Racking my brain team, Anyone have ANY idea why t...
# getting-started
r
Racking my brain team, Anyone have ANY idea why this Transformer wont update MongoDB entities I have in datahub.
Copy code
transformers:
  - type: "simple_add_dataset_tags"
    config:
      tag_urns:
        - "urn:li:tag:mongo:cicd"
driving me crazy 😞 here is full recipe
Copy code
source:
  type: "mongodb"
  config:
    # Coordinates
    connect_uri: "mongodb://..."

    # Credentials
    username: prod-read
    password: ...
    authMechanism: "SCRAM-SHA-1"

    # Options
    enableSchemaInference: True
    useRandomSampling: True
    maxSchemaSize: 300
    options:
      directConnection: true

sink:
  type: datahub-rest
  config:
    server: 'http://...'

transformers:
  - type: "simple_add_dataset_tags"
    config:
      tag_urns:
        - "urn:li:tag:mongo:cicd"
Hm it worked with
--preview
in
datahub ingest
command. Very confused. Now I am thinking about when datahub actually ingests workunits...
So it looks like the equivalent of a "flush" is performed at the end of a stream for mongo? My stream was not completing due to inability to serialize a byte sequence to a C int (overflow) in the python mongodb driver. I dont remember this transaction like behavior in bigquery ingestion. I recall datasets appearing in realtime during ingestion.
I went into mongo driver code and added error handling to the failure point. Thats why the above screenshot was possible. We should catch exceptions at the top of the exception chain in
datahub ingest
Also I wonder if this is because the entities exist already vs creating new nodes.
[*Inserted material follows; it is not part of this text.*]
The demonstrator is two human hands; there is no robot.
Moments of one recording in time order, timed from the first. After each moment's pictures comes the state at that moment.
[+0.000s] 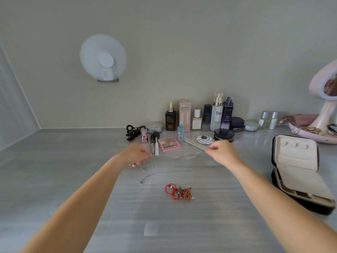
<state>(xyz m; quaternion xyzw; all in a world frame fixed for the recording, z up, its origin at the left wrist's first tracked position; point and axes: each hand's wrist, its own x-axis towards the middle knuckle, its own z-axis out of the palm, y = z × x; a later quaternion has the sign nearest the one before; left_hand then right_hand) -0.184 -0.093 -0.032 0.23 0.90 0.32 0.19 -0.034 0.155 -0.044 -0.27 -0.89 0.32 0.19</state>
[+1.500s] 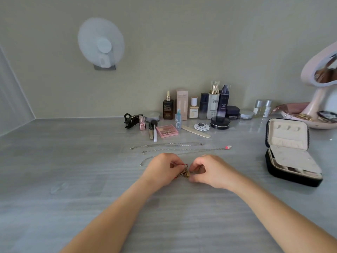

This was a followup run so no new entities were being created but instead updated.
m
@ripe-alarm-85320 yeah as you suspected, we apply transforms only at the end of the stream now, because that is the only time where we know that there is no more data coming for this dataset.
This is not related to whether there is new data or existing data being updated.